Bodica tied the reins of the chariot to the post, climbed down, and walked over to me. I couldn’t move. She pulled the bow out of my hands as though I were a child. I tried to rouse myself; I fumbled at my shoulder for my sword-hilt, but couldn’t find it. Bodica gave me a shove, and I fell. I lay on my back, looking at the side of my horse above me, steaming in the cold, and beyond that, the gray sky and the few light flakes of snow. Everything seemed remote, as though I were looking at it down a long tunnel.

“What have you done to him?” cried Arshak.

“Did you think we could let him go back?” she demanded in return. “His Romanizing has cost our people a thousand lives already, and he’d do worse, much worse, now he knows we’re his enemies.”

“I would have fought him,” protested Arshak. “He’s good, but I could beat him.”

“Everyone knew you left Condercum with him. If he were found killed by the spear-and, dear heart, I believe he would be if you fought him-everyone would know that you did it, and what would happen to us then?”

“What did you do?” Arshak repeated. “He’s a prince of the Iazyges: he deserved to die fighting.” But he sounded halfhearted now.

I thought, with a mind that was numb and fumbling like my hands, how she’d handed me the wine. It had been drugged. Not the wine, she’d drunk some of that as well, and Arshak. The cup, my cup, the cup she offered in the sacred bond of hospitality. Had she been sure I’d refuse to join them, or had it just been a precaution? How could Arshak accept it? I tried to get up. I twitched over to one side, and fell back.

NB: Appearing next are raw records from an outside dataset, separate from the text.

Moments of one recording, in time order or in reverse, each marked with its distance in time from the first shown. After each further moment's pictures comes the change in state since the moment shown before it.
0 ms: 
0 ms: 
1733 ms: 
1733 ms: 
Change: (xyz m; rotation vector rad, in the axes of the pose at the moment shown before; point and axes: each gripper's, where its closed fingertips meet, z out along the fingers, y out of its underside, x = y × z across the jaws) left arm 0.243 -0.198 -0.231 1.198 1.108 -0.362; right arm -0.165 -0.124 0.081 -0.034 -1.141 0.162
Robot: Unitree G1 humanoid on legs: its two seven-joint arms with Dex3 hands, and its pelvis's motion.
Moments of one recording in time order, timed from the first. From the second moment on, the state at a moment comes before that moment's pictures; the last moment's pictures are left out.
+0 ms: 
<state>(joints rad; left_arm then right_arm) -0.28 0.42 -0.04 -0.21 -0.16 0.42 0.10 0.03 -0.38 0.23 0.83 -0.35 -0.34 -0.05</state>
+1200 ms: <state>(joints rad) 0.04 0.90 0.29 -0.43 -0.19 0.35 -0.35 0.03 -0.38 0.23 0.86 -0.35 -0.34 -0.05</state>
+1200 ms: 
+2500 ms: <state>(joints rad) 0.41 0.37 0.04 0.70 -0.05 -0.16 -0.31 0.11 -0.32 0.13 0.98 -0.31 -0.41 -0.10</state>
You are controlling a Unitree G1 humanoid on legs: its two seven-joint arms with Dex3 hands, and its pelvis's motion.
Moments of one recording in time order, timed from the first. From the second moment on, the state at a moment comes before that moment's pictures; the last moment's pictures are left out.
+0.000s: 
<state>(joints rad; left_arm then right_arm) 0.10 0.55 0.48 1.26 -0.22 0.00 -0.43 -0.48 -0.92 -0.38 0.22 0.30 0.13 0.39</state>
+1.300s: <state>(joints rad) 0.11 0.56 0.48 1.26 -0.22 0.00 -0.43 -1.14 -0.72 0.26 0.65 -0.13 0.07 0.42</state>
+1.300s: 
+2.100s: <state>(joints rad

“He deserves to die,” Bodica answered Arshak. “That he was a prince of the Iazyges makes his Romanizing worse. Go back to Corstopitum, but stop on the way and do some hunting. Take off your armor. Say you and he saw a quarry, a deer or a flock of partridges, on your way back from Condercum, and decided to see who could shoot the most game. Say you lost him in the chase, and thought he’d be back in Corstopitum. It will look like an accident.”

“But…”

“He betrayed you, my white heart! Don’t you see that? My husband approves of him, and wanted to promote him above you. He would have become an adviser on all Sarmatian affairs and your lord. He would have ended up handing you over to my husband, and I couldn’t bear that, I’d die. Go, quickly. I can deal with him.”

“If it has to be, let me help. It’s too much for you to bear alone.”

“No! The road’s empty now, but who knows when someone will come along? We mustn’t be seen together. Just help me to put him in the chariot: I’ll do the rest.”

Arshak picked me up by the shoulders, slung me over my horse, and led her over to the chariot. I was aware of it, through the mist, but I could not move. It was the most I could do to pick my head up a little, and then I couldn’t hold it. I was put in the chariot like a corpse and shoved under the bench seat. I was aware, in the dim scent of damp leather and wood, of Bodica and Arshak whispering good-bye, and then the chariot jolted into motion.

It rolled over paved road for some distance, and I struggled in the mist and darkness, half-unconscious, half-awake. When I could think at all, I wished, stupidly, passionately, and irrelevantly, that I had succeeded that time in reaching the Jade Gate. It was cold. After a time, I realized that we’d left the paved road and were bouncing along a rougher surface. Again I struggled to get up, and couldn’t. I twisted my head, and saw beside me the edge of Bodica’s gown, her feet in the expensive shoes of embossed leather, and a mud track beyond. The chariot turned, and the mud was replaced by grass, green winter grass with a light sprinkling of snow. The chariot stopped.